EXERCISE AIM: State, as a single number, how many lines in the data below contain "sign".

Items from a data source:
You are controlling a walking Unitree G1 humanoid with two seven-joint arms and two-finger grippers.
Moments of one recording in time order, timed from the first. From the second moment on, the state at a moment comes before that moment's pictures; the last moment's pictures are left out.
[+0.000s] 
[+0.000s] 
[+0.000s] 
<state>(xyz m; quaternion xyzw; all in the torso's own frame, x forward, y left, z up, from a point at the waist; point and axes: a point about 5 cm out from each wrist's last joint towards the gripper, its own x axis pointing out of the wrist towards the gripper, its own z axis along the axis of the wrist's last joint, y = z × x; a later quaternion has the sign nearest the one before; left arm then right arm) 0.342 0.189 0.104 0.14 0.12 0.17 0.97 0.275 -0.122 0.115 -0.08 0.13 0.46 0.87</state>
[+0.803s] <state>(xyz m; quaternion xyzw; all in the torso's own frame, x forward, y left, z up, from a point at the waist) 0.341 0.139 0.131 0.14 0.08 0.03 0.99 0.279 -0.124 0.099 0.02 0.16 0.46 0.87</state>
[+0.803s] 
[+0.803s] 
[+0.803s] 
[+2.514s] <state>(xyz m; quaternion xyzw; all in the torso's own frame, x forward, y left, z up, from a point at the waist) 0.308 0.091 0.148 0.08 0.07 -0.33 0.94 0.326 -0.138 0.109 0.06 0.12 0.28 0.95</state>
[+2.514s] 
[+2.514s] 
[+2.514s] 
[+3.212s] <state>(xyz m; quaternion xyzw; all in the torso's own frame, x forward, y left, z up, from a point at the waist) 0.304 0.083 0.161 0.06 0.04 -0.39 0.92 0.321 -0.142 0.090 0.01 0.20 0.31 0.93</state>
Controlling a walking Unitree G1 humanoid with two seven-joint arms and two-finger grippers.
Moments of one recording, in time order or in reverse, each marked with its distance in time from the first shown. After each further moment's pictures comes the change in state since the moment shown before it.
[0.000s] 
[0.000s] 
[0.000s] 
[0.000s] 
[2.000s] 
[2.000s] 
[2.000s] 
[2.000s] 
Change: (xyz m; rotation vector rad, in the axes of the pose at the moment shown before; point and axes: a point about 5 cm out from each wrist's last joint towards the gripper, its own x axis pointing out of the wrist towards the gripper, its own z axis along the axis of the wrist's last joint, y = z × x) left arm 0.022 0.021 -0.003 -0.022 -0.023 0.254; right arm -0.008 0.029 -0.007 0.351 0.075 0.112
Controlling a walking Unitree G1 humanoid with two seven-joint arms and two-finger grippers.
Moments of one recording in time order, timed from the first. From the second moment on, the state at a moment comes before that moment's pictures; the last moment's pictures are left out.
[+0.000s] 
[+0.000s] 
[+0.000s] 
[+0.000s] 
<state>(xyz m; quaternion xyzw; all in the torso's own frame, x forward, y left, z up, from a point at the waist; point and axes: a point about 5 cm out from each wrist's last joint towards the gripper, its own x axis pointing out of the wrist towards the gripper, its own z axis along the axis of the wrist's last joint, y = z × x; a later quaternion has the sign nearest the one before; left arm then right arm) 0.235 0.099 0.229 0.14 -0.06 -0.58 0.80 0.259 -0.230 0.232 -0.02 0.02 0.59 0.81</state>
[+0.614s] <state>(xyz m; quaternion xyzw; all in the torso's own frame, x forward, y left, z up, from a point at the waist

EXPECTED ANSWER: 2